Welcome to our latest monthly review of cyber attacks and data breaches. In August 2022, we found 112 publicly disclosed security incidents, accounting for 97 million breached records.
As ever, you can find the full list of security incidents on our sister site. In this blog, we look at the cyber security headlines across Europe.
Montenegrin government says it has been targeted by Russia
Montenegro’s security agency recently warned that it had come under attack from Russian-sponsored cyber criminals.
The country was formerly a strong Russian ally. However, tensions arose when Montenegro joined NATO in 2017 despite strong opposition from the Kremlin, and it has recently joined Western sanctions against Russia for its invasion of Ukraine.
Russia has, as a result, added Montenegro to its list of “enemy states”, so it’s easy to see why it would target the country’s government in a cyber attack.
Montenegro’s ANB (Agency for National Security) said the country is “under a hybrid war at the moment”.
Dusan Polovic, a government official, said: “I can say with certainty that this attack that Montenegro is experiencing these days comes directly from Russia.”
However, research from VX-Underground found that the Cuba Ransomware Team had taken credit for the attack. Although the group has links to Russian-speaking hackers, the researchers are sure that the criminal gang is not state-sponsored.
That doesn’t rule out the prospect of the attack being politically motivated. It could have been the work of independent, pro-Russian forces that want to support their country – although it’s just as likely that this was another indiscriminate attack against an easy target.
Either way, the attacks continue, with the US Embassy in Montenegro issuing a warning to Americans in the country, stating that the ongoing assaults could disrupt essential services.
“The attack may include disruptions to the public utility, transportation (including border crossings and airport), and telecommunication sectors,” it said.
Energy firm Encevo crippled by ransomware
Encevo became the latest energy giant to fall victim to ransomware last month after it was targeted by the cyber criminal gang BlackCat.
The Luxembourg-based conglomerate’s systems were disrupted for two weeks following the attack, although it confirmed that energy supplies were not affected.
According to a blog that the attackers posted on their dark web site, the ransomware gang claimed to have stolen 150GB of data, including contracts, agreements, passports, bills and emails.
The attack followed intrusions into two Encevo Group subsidiaries the previous week, with the electricity network and gas pipeline operator Cros and the energy supplier Enovos facing disruption to their customer-facing portals.
It later transpired that the attacker had exfiltrated data and rendered several computer systems inaccessible.
Twilio caught out by SMS phishing scam
The tech giant Twilio, which provides text message notification services, was recently caught out by an SMS phishing scam.
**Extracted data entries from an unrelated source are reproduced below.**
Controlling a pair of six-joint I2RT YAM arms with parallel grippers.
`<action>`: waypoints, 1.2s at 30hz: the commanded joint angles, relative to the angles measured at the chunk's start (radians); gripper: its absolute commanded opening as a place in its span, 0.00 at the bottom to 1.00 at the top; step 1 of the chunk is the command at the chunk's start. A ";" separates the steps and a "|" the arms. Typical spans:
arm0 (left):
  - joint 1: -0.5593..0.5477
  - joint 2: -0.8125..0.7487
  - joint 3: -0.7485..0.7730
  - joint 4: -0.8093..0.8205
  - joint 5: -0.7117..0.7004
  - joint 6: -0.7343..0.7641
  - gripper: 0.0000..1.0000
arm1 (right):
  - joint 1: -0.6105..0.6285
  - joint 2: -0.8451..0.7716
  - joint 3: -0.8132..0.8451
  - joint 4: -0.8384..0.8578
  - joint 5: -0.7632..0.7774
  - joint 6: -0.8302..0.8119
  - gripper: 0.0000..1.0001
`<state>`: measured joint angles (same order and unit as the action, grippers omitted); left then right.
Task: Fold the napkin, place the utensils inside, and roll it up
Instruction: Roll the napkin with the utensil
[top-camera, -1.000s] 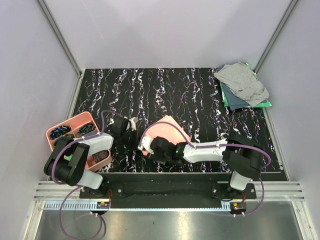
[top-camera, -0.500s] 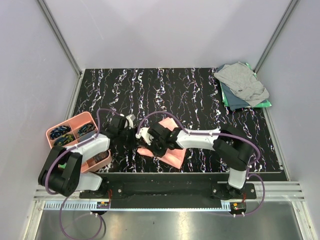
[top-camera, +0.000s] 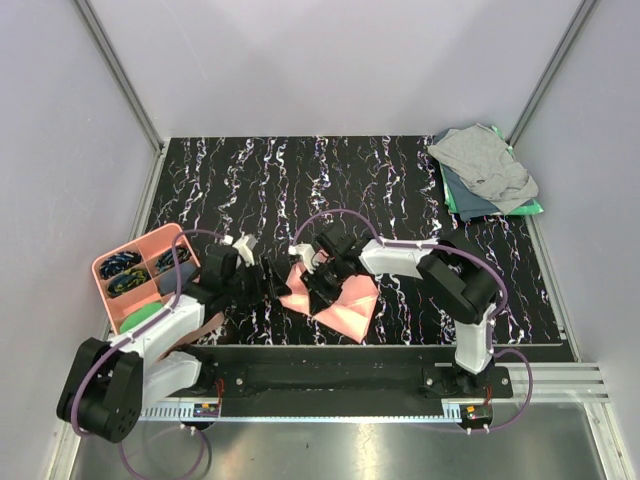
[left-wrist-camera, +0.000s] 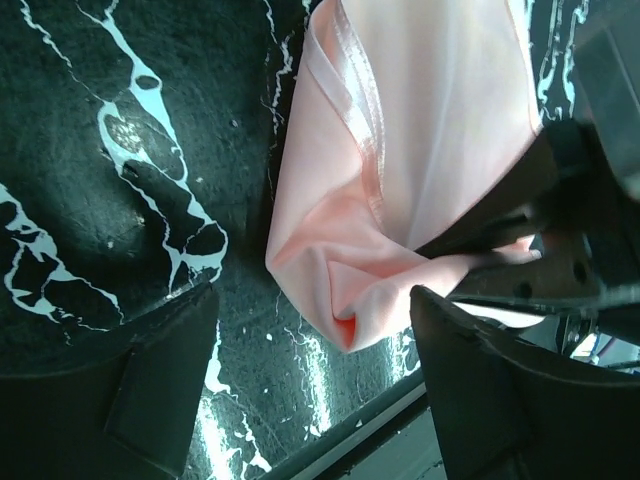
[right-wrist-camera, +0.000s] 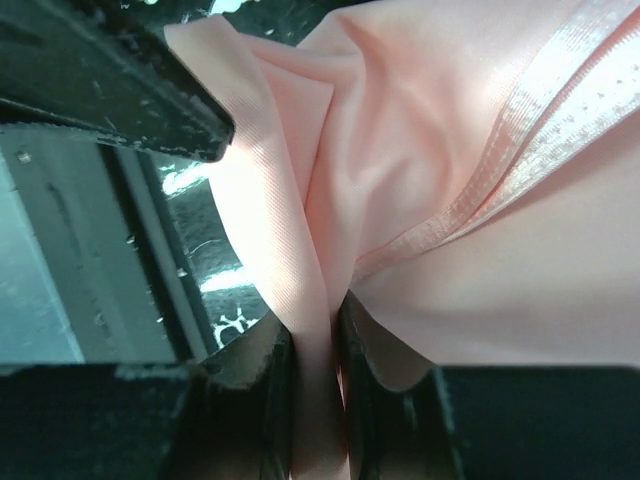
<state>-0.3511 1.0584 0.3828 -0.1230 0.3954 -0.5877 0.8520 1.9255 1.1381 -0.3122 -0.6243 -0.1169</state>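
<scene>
The salmon-pink napkin (top-camera: 345, 298) lies folded near the table's front edge, its hemmed edge (left-wrist-camera: 360, 110) running up the left wrist view. My right gripper (top-camera: 316, 284) is shut on a bunched fold of the napkin (right-wrist-camera: 450, 150), with cloth squeezed between its two dark fingers (right-wrist-camera: 385, 400). My left gripper (top-camera: 274, 279) stands open just left of the napkin's rounded corner (left-wrist-camera: 345, 300). That corner lies between and ahead of its fingers (left-wrist-camera: 160, 380), touching neither. The utensils are out of view.
A pink compartment tray (top-camera: 103, 266) with dark and green items sits at the left edge, beside my left arm. Grey and green cloths (top-camera: 485, 170) are piled at the far right corner. The table's front rail (left-wrist-camera: 350, 440) runs just below the napkin.
My left gripper has opened and let go of the napkin, drawing back left. My right gripper has closed on the cloth and swung away from the front edge; the napkin lies more spread.
</scene>
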 joint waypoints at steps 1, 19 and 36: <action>0.003 -0.034 -0.048 0.169 0.039 -0.011 0.81 | -0.033 0.096 0.002 -0.085 -0.127 0.009 0.25; 0.000 0.170 -0.075 0.425 0.103 0.019 0.65 | -0.108 0.188 0.026 -0.073 -0.230 0.026 0.25; -0.045 0.287 -0.084 0.519 0.115 -0.011 0.26 | -0.137 0.199 0.052 -0.068 -0.229 0.045 0.26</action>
<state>-0.3805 1.3190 0.2947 0.3351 0.5018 -0.6025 0.7315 2.0815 1.1793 -0.3473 -0.9890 -0.0521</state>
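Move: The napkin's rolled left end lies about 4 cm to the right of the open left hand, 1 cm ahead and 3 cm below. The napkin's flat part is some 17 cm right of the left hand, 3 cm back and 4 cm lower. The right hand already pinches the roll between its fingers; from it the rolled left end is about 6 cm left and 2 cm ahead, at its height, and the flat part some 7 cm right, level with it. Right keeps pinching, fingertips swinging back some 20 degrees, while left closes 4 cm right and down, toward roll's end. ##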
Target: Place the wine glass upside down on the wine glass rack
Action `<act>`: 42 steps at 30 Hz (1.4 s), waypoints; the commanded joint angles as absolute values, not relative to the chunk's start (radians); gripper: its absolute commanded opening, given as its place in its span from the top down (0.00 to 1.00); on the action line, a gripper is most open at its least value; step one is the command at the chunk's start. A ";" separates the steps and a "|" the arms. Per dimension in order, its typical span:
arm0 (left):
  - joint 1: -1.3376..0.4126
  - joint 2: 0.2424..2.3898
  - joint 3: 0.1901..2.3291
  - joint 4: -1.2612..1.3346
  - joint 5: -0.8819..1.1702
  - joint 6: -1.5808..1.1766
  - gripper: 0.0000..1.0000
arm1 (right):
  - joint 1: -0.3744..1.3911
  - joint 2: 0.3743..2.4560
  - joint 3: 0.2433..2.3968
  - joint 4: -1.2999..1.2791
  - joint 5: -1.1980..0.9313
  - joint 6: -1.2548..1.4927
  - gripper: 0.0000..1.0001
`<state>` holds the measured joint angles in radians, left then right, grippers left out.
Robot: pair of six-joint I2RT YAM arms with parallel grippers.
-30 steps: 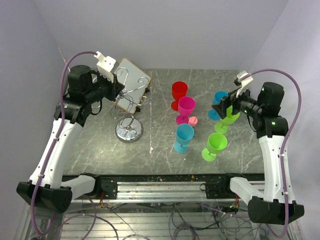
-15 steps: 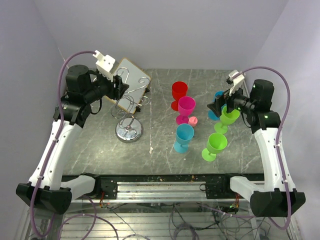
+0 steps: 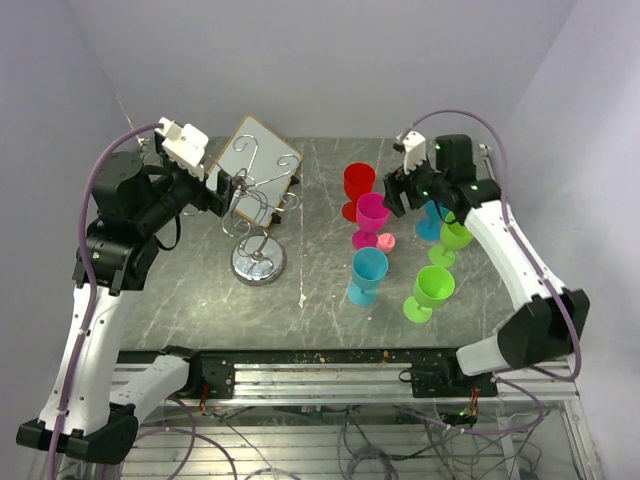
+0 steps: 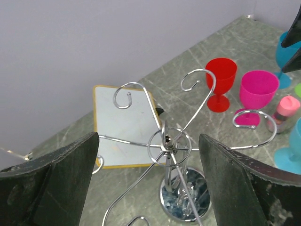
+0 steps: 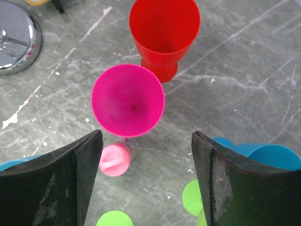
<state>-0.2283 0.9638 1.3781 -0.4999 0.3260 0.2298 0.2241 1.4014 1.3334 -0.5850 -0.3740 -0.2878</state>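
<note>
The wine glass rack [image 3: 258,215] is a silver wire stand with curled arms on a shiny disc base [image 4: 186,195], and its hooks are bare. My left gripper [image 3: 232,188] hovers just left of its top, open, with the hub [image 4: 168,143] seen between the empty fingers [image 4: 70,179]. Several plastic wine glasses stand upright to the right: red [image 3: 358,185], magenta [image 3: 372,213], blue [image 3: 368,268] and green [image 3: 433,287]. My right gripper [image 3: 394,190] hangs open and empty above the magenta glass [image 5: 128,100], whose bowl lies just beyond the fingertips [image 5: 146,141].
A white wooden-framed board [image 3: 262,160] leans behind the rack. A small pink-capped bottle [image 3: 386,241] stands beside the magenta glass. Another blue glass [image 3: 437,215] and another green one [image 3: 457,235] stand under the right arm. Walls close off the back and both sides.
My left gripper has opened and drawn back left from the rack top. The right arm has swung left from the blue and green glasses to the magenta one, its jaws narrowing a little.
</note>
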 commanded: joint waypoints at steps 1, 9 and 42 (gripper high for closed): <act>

SMS phishing (or ‘smishing’) is a long-established technique among fraudsters. As with email phishing, fraudsters impersonate a legitimate company in a message that tricks the recipient into following a bogus link.
In this case, the criminal hackers masqueraded as the IT service management firm Okta (which, coincidentally, got caught out by a scam just like this in March). The text message told Twilio employees that they were required to log into their accounts again because their previous session had expired.
The SMS contained a link to a login page that faithfully recreated Okta’s legitimate site. At least one employee fell for the scam, handing over their credentials to the scammer.
Twilio provided an example of one of the fraudulent text messages.
The security breach was discovered four days later, on 8 August, by which time the fraudsters would have been able to exfiltrate vast amounts of sensitive information.
According to Twilio’s statement, the scammers had access to customers’ physical and IP addresses, payment card details, proof of identity and email addresses.
The organisation added that it was working with US mobile phone providers “to shut down the actors and worked with the hosting providers serving the malicious URLs to shut those accounts down”.
It added that “the threat actors seemed to have sophisticated abilities to match employee names from sources with their phone numbers.”